-- Input material follows --
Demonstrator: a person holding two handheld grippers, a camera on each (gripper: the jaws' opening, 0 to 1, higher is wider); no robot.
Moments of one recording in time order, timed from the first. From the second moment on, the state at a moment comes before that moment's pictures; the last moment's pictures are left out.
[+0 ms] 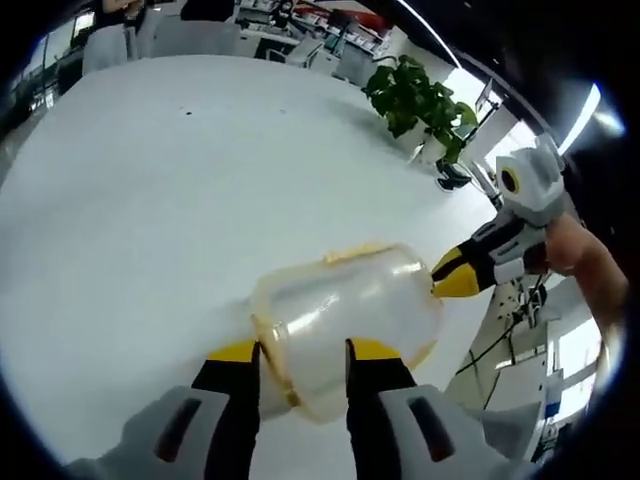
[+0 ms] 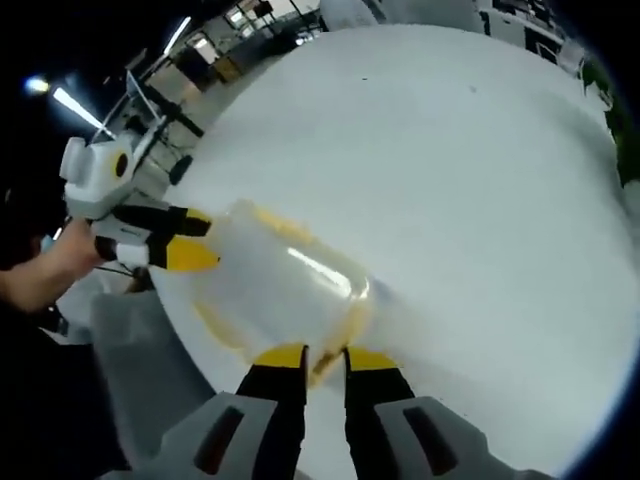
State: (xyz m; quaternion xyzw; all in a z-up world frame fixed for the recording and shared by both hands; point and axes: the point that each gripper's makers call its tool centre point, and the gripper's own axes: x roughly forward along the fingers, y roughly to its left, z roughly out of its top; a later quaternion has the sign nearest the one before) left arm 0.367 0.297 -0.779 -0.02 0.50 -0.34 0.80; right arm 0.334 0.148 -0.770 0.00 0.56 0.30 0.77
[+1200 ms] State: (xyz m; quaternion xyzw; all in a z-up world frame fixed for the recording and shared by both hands) left arm 0.365 0.284 -0.744 0.18 0.37 -0.50 0.76; right arm 0.342 0.163 -0.752 -0.12 0.48 0.36 0.79
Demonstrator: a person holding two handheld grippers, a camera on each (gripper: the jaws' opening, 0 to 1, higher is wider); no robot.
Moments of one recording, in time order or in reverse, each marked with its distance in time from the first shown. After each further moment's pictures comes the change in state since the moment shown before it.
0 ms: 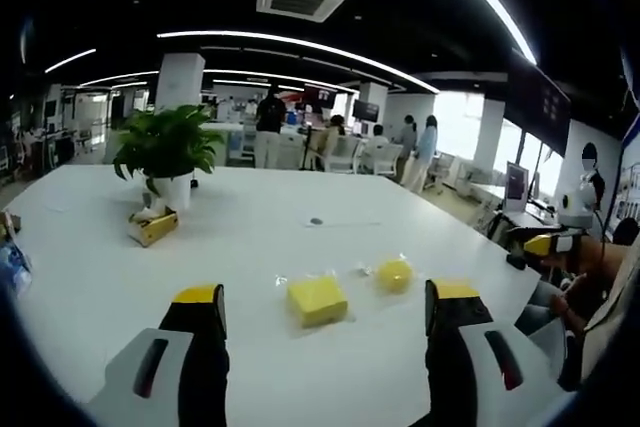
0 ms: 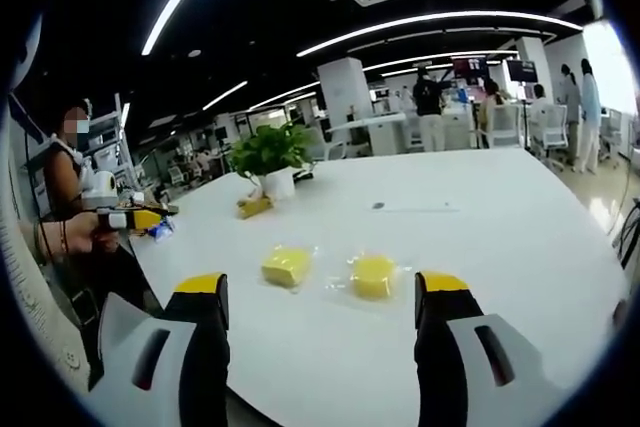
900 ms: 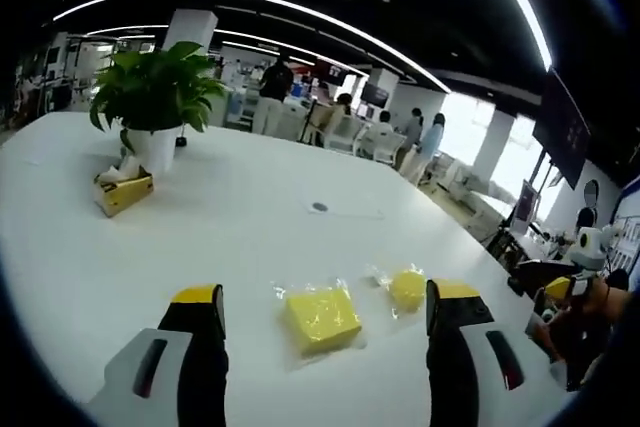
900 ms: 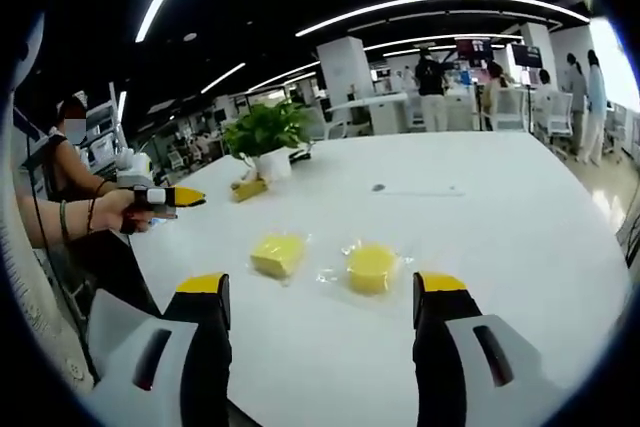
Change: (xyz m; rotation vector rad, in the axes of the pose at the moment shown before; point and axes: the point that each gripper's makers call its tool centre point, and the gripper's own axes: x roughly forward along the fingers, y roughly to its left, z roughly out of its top) left arm 0.109 0.043 -0.020 -0.182 0.112 -0.035; right arm 0.039 -0.018 -0.011 0.011 0.092 0.002
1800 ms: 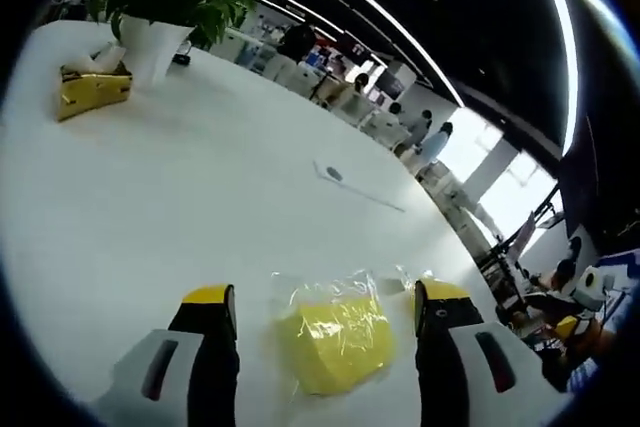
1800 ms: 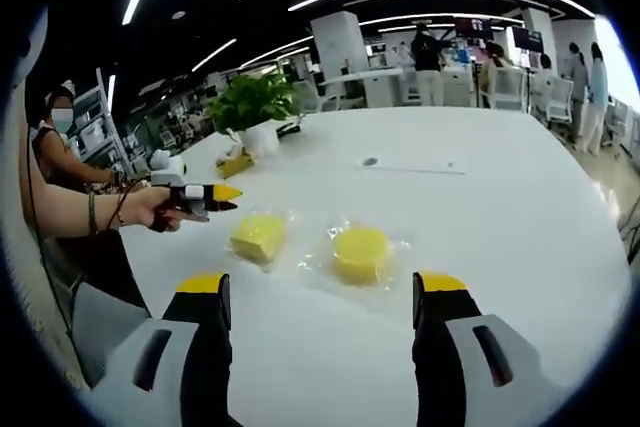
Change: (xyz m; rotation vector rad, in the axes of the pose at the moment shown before) left arm 0.111 0.042 -0.056 -0.255 0.106 -0.067; right arm 0.040 -0.023 -0.020 0.006 0.124 -0.020
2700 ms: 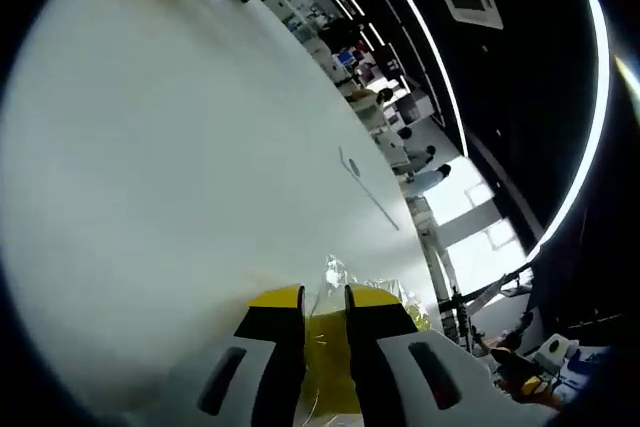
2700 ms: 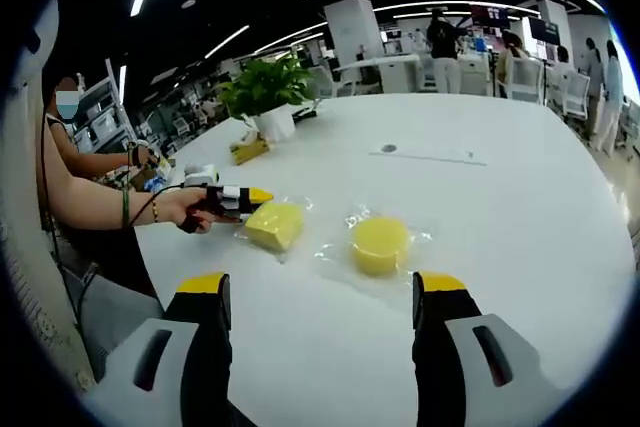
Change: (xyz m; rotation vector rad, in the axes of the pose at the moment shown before) left arm 0.028 0.021 -0.026 -0.353 0.029 -0.085; right arm 0.009 0.016 -0.008 -0.014 0.065 0.069
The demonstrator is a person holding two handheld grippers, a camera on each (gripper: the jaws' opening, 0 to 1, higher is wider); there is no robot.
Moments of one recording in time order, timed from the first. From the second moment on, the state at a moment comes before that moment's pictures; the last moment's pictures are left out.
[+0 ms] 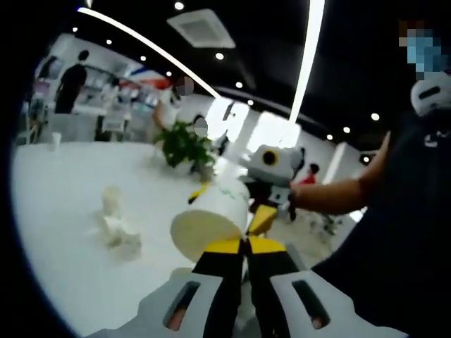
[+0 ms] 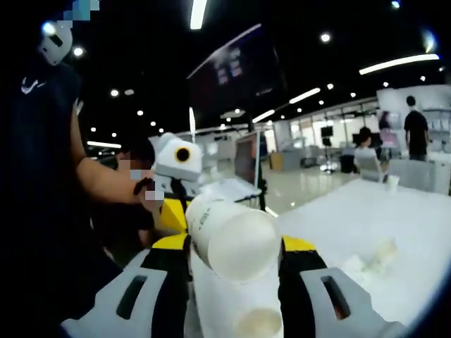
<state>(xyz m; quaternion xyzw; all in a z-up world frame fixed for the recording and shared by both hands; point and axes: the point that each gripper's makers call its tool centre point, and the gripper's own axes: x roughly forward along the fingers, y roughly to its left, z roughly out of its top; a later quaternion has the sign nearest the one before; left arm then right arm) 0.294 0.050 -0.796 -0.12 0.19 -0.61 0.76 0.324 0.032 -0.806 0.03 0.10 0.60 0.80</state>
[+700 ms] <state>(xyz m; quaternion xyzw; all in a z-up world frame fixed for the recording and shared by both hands) 0.302 0.046 -0.803 -0.01 0.25 -0.59 0.76 0.338 0.005 -0.822 0.00 0.14 0.55 0.82</state>
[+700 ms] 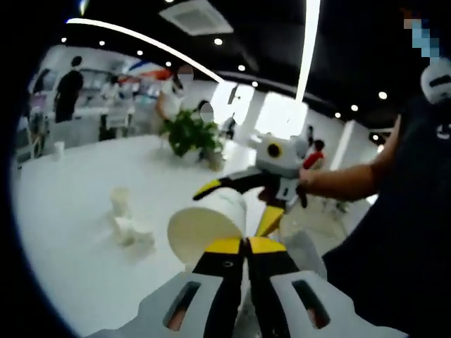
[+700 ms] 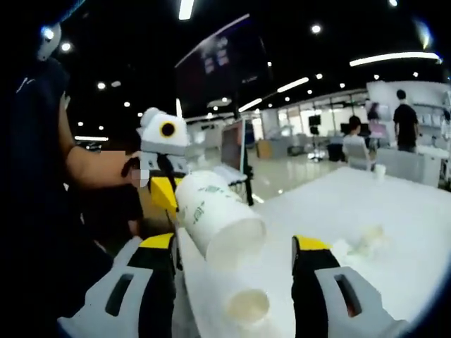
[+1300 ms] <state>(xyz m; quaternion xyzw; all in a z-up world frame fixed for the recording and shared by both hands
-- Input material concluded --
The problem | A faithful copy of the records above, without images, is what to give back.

Task solution |
Demonstrator: a person holding two handheld grippers, a camera on each (gripper: the jaws' opening, 0 to 1, higher is wider); no robot.
Moments of one recording in time order, timed from the first. From the second moment on, the state at a moment comes before that moment's pictures; the last moment's pictures are left out.
[+0 ms] 
[+0 ms] 
State: (xyz m; quaternion xyzw; all in a z-up world frame fixed for the recording and shared by both hands; point and axes: the point that each gripper's makers call its tool centre point, and the gripper's own axes: x roughly forward along the fingers, y roughly to its left, z roughly out of its top; a later quaternion has the sign nearest the one before) left arm 0.367 0.297 -0.779 -0.02 0.50 -0.34 0.80; right arm 0.334 0.148 -0.770 0.00 0.56 0.30 0.77
[+1200 ms] State: (xyz m; quaternion xyzw; all in a z-up world frame fixed for the recording and shared by both hands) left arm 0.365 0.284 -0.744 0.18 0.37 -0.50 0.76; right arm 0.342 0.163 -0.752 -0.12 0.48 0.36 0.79
Demonstrator: a person holding two handheld grippers, a camera on each (gripper: the jaws' opening, 0 to 1, higher is wider); no robot.
Moments of one recording, in time order or in reverse, each marked with its distance in time from the first shown. After each further moment's pictures comes the change in state since the moment shown before it.
0 ms: 
0 ms: 
900 ms: 
900 ms: 
Change: (xyz m; rotation vector rad, in the axes of the pose at the moment shown before; point and axes: the point that each gripper's makers call its tool centre point, and the gripper's own axes: x roughly forward along the fingers, y roughly to its left, z roughly out of its top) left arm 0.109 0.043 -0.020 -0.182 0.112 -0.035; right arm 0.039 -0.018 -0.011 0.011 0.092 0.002
1800 ms: 
1800 ms: 
Change: (xyz m; rotation vector rad, in the axes of the pose at the moment shown before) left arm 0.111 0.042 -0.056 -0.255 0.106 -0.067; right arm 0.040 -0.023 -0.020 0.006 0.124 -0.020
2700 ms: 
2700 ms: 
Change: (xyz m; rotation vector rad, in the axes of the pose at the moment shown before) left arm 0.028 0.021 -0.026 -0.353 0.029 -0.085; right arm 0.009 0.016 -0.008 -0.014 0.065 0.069
The demonstrator is a person holding two handheld grippers, a camera on each (gripper: the jaws' opening, 0 to 1, higher is wider); there is no robot.
Moments of one recording in time order, timed from the first. From the second moment on, the state at a moment comes before that moment's pictures; the last moment's pictures are left out.
[+0 ms] 
[+0 ms] 
<state>(xyz m; quaternion xyzw; all in a z-up world frame fixed for the recording and shared by both hands; point and axes: the point that each gripper's makers call its tool centre point, and the gripper's own axes: x roughly forward along the fingers, y roughly to its left, z roughly out of its top; a later quaternion has the sign nearest the one before; left arm then right arm) 0.294 0.050 -0.796 -0.12 0.19 -0.61 0.76 0.324 0.032 -0.806 0.03 0.10 0.60 0.80</state>
[+700 ms] <state>(xyz m; quaternion xyzw; all in a z-up world frame fixed for the recording and shared by both hands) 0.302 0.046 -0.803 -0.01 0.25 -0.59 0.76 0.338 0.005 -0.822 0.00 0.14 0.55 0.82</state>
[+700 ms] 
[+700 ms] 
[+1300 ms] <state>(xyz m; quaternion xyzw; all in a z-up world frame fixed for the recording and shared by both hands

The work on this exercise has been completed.